- _To do_
What lines in the material hold the string "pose"? Return every one of them.

- _Provided records_

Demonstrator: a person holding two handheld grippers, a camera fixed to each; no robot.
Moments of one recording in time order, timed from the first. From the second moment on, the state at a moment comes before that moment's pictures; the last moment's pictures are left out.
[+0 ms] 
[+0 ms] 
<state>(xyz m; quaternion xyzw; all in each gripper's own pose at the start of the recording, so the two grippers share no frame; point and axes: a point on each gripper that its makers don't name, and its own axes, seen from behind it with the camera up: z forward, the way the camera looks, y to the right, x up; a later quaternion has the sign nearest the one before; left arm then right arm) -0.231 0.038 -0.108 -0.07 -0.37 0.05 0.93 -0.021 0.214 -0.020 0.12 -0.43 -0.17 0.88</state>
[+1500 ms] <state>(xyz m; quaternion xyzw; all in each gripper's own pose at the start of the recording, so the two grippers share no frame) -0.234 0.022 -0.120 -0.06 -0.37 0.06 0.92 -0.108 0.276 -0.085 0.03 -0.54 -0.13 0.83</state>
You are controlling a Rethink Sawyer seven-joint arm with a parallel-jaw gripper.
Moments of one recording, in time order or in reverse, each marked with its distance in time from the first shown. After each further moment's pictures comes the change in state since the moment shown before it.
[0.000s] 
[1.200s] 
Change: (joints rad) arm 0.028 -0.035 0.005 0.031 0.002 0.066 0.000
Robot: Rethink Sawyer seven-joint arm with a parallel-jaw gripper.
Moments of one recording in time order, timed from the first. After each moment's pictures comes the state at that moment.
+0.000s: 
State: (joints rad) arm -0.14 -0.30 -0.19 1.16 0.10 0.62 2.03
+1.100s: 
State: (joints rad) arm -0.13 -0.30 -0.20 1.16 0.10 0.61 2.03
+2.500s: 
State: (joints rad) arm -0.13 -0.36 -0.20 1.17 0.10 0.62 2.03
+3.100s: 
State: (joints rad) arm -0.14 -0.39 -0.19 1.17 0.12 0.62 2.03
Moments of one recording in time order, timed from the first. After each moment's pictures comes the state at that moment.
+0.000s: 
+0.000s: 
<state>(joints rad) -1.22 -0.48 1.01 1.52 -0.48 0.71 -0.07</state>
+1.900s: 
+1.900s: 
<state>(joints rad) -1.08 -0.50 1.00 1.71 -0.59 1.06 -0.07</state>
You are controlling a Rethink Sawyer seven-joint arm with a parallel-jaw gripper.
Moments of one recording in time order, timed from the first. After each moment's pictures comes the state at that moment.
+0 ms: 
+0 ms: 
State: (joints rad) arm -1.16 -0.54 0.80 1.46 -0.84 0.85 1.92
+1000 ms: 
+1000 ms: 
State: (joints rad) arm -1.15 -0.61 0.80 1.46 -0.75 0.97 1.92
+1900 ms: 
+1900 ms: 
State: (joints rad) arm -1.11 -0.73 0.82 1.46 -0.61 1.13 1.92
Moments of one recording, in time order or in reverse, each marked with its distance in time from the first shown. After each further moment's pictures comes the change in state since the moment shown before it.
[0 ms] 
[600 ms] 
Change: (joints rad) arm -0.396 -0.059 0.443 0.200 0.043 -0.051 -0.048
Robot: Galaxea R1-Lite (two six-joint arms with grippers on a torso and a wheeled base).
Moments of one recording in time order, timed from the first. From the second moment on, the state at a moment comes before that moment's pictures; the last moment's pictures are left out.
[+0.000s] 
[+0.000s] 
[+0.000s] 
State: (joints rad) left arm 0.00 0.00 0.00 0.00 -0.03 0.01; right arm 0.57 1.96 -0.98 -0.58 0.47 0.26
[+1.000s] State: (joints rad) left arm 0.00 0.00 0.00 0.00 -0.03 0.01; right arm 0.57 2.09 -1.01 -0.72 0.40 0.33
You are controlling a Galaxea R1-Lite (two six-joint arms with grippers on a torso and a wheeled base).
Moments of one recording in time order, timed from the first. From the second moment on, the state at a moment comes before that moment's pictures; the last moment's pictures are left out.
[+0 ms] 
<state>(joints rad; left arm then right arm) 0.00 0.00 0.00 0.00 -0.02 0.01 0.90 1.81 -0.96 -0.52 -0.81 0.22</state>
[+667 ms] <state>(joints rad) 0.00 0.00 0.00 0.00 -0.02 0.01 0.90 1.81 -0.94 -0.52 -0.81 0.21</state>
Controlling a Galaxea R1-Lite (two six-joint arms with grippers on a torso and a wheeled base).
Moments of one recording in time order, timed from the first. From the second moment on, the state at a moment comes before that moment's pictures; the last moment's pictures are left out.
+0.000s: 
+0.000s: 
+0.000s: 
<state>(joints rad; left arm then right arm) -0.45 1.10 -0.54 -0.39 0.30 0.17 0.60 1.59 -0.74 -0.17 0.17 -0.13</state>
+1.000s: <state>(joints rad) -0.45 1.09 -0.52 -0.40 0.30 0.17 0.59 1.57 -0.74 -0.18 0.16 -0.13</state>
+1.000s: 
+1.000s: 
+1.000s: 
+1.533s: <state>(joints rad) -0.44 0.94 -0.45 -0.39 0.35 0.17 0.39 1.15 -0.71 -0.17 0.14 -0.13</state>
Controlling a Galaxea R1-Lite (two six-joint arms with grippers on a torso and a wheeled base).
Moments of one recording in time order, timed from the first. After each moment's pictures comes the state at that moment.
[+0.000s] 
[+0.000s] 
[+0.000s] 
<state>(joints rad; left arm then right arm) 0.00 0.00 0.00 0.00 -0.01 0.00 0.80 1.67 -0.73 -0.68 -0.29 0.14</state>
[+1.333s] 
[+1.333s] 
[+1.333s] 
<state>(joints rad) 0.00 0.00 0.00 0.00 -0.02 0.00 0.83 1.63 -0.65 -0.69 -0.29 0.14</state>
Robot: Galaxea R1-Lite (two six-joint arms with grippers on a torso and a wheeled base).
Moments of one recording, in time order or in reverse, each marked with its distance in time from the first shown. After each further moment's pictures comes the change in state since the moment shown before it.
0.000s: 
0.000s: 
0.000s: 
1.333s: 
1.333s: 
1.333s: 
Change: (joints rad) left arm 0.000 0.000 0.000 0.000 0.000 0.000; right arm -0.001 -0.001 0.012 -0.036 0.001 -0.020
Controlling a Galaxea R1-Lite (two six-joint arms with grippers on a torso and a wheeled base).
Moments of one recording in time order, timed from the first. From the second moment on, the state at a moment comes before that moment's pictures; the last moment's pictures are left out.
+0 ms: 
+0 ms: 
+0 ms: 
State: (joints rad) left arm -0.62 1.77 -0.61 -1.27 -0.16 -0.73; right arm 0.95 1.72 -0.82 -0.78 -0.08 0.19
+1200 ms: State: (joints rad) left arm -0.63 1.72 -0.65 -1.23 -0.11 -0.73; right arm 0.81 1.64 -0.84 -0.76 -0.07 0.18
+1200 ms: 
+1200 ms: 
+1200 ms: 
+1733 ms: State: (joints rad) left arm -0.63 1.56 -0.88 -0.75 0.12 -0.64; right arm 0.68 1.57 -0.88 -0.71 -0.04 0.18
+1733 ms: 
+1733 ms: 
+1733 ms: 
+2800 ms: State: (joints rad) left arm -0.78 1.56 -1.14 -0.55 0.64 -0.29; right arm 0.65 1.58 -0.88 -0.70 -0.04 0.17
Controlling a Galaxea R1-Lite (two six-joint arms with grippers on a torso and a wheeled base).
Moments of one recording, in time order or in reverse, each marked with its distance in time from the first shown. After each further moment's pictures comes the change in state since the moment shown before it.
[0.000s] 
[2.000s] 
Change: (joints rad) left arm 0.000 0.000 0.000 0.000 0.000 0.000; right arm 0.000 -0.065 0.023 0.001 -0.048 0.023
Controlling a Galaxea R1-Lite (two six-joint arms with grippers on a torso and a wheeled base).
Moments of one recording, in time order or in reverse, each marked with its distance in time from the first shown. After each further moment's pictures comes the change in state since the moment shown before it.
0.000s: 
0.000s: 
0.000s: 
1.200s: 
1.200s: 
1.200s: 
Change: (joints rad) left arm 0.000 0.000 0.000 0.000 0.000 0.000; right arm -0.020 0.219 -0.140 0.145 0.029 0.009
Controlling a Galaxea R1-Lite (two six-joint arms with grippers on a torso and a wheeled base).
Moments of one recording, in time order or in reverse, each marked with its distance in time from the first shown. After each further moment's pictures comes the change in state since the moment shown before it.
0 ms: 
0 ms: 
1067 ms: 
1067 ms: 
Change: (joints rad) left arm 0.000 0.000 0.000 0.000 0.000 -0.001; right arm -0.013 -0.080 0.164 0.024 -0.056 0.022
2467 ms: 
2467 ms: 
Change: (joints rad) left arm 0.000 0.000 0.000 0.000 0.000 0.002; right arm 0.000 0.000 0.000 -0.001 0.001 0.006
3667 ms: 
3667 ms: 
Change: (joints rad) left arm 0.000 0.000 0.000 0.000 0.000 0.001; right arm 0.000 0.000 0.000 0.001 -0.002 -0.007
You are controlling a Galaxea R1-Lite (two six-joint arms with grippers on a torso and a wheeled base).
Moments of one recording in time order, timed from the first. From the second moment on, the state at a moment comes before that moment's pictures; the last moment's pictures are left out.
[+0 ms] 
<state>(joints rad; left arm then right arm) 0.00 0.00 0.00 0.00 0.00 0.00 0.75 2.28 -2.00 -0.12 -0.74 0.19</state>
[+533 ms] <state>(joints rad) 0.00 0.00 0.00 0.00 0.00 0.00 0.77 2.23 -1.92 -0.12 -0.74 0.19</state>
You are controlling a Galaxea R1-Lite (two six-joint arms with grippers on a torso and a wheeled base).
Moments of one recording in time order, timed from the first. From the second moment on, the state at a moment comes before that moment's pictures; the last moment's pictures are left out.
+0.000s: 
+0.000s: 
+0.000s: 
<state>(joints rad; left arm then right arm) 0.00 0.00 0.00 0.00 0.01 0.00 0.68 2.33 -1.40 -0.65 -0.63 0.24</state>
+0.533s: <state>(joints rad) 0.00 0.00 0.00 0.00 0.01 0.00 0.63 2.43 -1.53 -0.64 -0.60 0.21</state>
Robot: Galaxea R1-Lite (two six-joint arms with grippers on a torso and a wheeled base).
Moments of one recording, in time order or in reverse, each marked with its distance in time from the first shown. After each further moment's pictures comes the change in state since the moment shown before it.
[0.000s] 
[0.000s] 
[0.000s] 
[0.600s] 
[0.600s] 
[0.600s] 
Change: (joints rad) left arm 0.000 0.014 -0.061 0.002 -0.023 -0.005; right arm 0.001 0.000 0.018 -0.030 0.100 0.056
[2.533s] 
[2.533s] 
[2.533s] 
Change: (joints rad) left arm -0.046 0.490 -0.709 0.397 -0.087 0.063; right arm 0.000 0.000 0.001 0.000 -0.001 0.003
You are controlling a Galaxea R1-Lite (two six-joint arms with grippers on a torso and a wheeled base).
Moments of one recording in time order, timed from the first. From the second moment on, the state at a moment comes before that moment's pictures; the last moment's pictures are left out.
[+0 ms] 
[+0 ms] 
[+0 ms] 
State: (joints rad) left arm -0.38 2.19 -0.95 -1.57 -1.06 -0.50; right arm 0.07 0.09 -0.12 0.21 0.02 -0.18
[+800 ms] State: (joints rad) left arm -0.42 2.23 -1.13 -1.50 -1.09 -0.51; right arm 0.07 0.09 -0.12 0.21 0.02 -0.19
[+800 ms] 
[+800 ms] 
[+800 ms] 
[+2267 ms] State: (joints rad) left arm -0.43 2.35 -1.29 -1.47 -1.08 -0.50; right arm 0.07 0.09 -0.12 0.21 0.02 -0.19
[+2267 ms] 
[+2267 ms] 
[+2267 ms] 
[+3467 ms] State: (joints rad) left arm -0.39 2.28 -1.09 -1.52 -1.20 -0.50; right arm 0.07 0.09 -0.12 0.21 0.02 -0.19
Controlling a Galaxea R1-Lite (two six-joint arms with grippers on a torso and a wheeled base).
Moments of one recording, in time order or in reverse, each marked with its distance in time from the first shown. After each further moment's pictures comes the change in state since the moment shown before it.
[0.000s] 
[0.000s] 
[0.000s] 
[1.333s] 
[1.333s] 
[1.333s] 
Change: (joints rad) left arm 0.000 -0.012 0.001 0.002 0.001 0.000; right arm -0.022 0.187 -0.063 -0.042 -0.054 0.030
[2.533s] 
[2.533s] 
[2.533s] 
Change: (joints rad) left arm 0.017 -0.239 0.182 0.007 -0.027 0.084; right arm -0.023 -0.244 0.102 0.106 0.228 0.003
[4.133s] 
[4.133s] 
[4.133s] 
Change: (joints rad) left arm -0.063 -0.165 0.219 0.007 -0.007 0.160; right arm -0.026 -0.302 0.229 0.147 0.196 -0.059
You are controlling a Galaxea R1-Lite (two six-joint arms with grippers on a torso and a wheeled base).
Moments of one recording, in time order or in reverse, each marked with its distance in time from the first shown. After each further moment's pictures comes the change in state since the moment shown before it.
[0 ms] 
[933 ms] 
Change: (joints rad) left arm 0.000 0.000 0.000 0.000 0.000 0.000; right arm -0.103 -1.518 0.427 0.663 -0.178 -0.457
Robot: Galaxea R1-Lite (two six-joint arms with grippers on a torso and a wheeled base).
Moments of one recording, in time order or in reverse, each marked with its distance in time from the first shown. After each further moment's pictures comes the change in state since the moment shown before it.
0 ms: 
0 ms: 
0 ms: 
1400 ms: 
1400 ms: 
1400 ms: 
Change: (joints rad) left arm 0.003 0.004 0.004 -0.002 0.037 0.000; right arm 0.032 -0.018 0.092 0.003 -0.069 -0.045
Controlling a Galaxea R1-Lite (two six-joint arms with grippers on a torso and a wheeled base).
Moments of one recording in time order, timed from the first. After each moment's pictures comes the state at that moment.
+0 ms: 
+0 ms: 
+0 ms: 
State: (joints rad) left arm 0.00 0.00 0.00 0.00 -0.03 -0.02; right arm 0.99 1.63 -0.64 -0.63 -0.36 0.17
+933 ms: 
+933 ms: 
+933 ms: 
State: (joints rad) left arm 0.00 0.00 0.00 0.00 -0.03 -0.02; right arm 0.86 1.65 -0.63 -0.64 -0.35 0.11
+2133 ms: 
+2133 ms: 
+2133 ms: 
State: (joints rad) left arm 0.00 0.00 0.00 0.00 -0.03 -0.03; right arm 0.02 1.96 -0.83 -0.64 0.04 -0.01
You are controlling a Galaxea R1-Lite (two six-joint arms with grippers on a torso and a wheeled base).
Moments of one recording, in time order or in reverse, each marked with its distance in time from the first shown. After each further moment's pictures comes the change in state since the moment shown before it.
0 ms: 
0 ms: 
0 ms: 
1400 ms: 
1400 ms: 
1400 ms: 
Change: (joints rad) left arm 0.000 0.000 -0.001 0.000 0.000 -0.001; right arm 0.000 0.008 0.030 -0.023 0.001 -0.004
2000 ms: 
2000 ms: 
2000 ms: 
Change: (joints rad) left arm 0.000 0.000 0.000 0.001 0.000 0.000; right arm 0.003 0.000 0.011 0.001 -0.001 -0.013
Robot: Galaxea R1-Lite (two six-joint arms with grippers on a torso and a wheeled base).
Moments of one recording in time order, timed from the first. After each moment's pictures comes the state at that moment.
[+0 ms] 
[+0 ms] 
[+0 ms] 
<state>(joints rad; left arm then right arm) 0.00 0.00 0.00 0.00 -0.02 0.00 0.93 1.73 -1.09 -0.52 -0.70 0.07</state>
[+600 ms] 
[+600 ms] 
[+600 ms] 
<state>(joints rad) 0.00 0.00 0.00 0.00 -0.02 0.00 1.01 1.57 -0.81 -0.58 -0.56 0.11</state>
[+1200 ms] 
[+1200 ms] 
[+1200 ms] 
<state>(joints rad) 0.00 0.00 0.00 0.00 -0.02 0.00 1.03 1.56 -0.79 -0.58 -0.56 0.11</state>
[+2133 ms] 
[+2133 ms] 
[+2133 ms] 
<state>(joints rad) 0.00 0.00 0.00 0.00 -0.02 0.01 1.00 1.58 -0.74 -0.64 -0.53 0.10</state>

- _Answer area_
<state>(xyz m; quaternion xyzw; all in each gripper's own pose at the start of the recording, so the two grippers share no frame; point and axes: a point on each gripper that its makers don't name, and its own axes, seen from behind it with the camera up: z forward, the way the camera looks, y to the right, x up; a later quaternion has the sign nearest the one before; left arm then right arm) -0.231 0.038 -0.108 -0.07 -0.37 0.05 0.93 -0.021 0.214 -0.020 0.12 -0.43 -0.17 0.88</state>
[+1500 ms] <state>(xyz m; quaternion xyzw; all in each gripper's own pose at the start of the recording, so the two grippers share no frame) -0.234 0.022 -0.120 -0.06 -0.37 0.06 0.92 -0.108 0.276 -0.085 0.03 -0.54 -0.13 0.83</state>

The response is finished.